LABBÉ Verlag
Mellvil - Ein Kinderforum zum Klarkommen

Krimirätsel der Woche

Schrecken in der Umkleidekabine
"Peter! Wir haben jetzt Sportunterricht", rief Michael Green seinem Klassenkameraden zu. Wie immer hatte sich Peter tief in die Lektüre eines wissenschaftlichen Buches vertieft und wieder mal Zeit und Raum vergessen. "Sport! Oh, verdammt!"

Peter mochte Sport nicht besonders gerne. Die anderen aber umso mehr. "Komm, beeil dich. Wir spielen heute Völkerball. Mädchen gegen Jungen", erinnere ihn Michael Green. Peter holte seufzend sein Sportzeug aus der Schultasche und trottelte hinter den anderen her.

Die Mädchen lachten. "Du hast wohl Angst, dass wir wieder gewinnen, was? Letztes Mal haben wir euch Jungen ja auch ganz schön fertig gemacht." "Diesmal nicht!", rief Richard. "Diesmal machen wir euch platt, dass ihr nicht mehr wisst, wo oben und unten ist."

Es wurde ein spannendes Spiel. Peter war gleich einer der ersten, die abgeworfen wurde, aber das störte nicht weiter. Er war den Jungen sowieso keine Hilfe. "Ich muss mal auf`s Klo", murmelte er und verschwand auf die Toilette.

Die anderen spielten, als ginge es um ihr Leben. Michael Green schaffte es, zwei Mädchen gleichzeitig abzuwerfen, aber dafür traf ihn die dicke Dorothee mit dem Ball genau auf den Po, und das war irgendwie auch peinlich. Die Mädchen lachten sich über ihn kaputt.

"Hast du gerade über einen Kriminalfall nachgedacht, oder warum schleichst du so über das Spielfeld?", kicherte Gitte. Zur Strafe schleuderte Michael Greens Freund Thomas Gitte den Ball gegen die Hand, sodass sie auch abgeworfen war.

Zuletzt waren noch Frieder und Steffen in der Jungenmannschaft und Kerstin und Michaela in der Mädchenmannschaft. Die Bälle flogen hin und her. Zuerst wurde Frieder getroffen, danach Thomas. Die Mädchen hatten gesiegt. Sie umarmten sich und feierten ihren Sieg.

"Jungen sind doch irgendwie das schwache Geschlecht", kicherte Gitte. "Warte, wenn die alte Zicke in die Klasse kommt. Dann kriegt sie eine auf ihre freche Klappe", zischte Frieder zwischen den Zähnen.
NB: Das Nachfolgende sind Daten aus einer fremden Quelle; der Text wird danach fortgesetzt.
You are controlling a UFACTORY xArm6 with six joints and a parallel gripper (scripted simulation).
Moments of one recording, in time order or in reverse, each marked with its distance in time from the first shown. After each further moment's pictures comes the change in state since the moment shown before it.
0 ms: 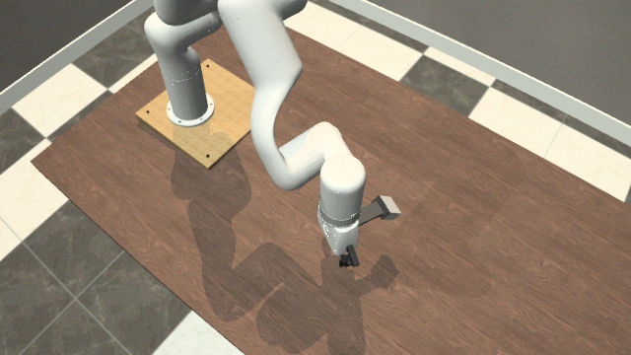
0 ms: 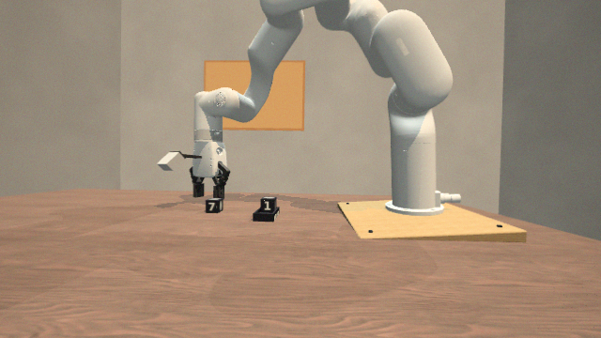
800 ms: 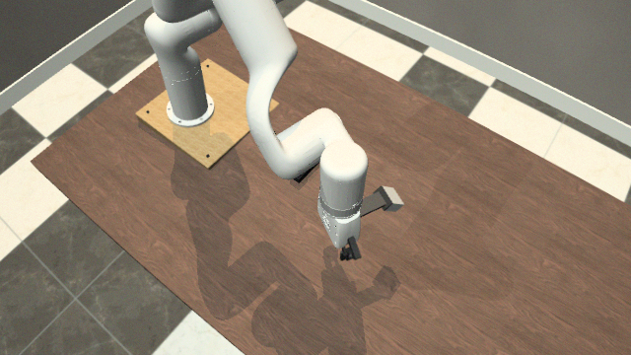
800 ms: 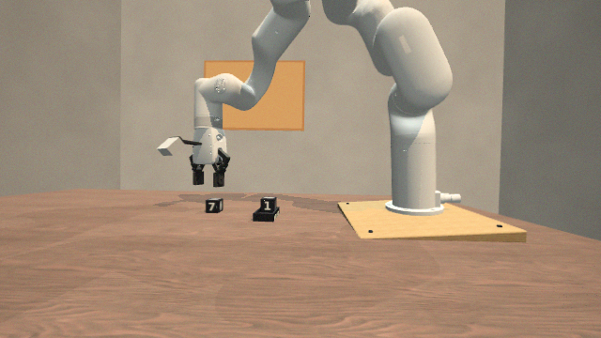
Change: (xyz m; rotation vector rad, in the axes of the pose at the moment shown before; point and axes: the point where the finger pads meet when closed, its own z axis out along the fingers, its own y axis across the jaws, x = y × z) arm 0.000 0.000 -0.036 -0.002 0.001 0.000
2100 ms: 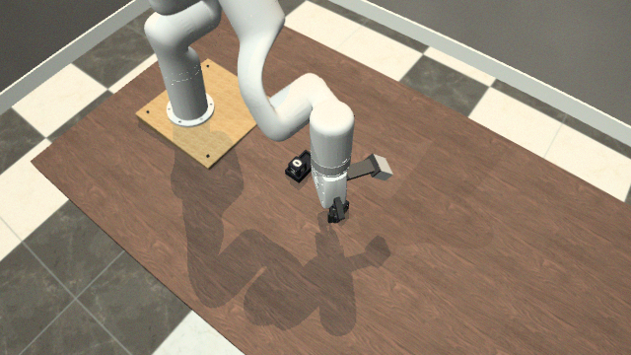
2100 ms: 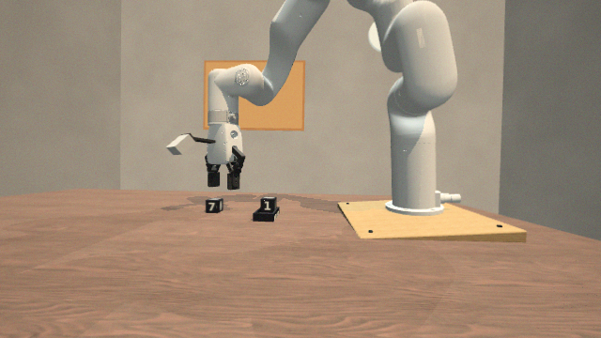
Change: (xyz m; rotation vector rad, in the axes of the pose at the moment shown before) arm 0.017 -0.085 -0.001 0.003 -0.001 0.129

In den Umkleidekabinen der Mädchen ging es heiß her. Die Mädchen lachten und klopften sich auf die Schultern. Im Raum der Jungen ging es schweigsam zu. Die Jungen zogen zähneknirschend ihre Sachen an.

Und dann plötzlich roch es in der Mädchenumkleidekabine komisch. "Bist du das, Gitte?", fragte Dorothee. "Es riecht so nach Schweißfüßen." "Spinnst du?", zischte Gitte. "Ich wasche meine Füße jeden Tag." Aber der Gestank wurde immer schlimmer. Es war unerträglich.

Kreischend rannten die Mädchen aus der Kabine. Gitte war noch in Sportzeug, Dorothee ohne Strümpfe und Klara sogar komplett in Unterwäsche. Die Jungen standen angezogen vor dem Ausgang und warteten auf den Sportlehrer. Als sie die Mädchen sahen, fingen sie schallend an zu lachen.

Herr Heinrichs, der Sportlehrer, ging dem Gestank auf den Grund. "Eine Stinkbombe", sagte er. "In der Mädchenumkleidekabine hinter der Heizung. Mädchen, da gibt es nur eins. Entweder, ihr zieht euch in dem stinkenden Raum um, oder ihr müsst den Matheunterricht in Unterwäsche mitmachen."

War das ein Geschrei! "Ich möchte wissen, wer das gewesen ist", brüllte Gitte.

"Tja, Privatdetektiv müsste man sein", konterte Michael Green.

Er wusste, wer es war. Weißt du es auch?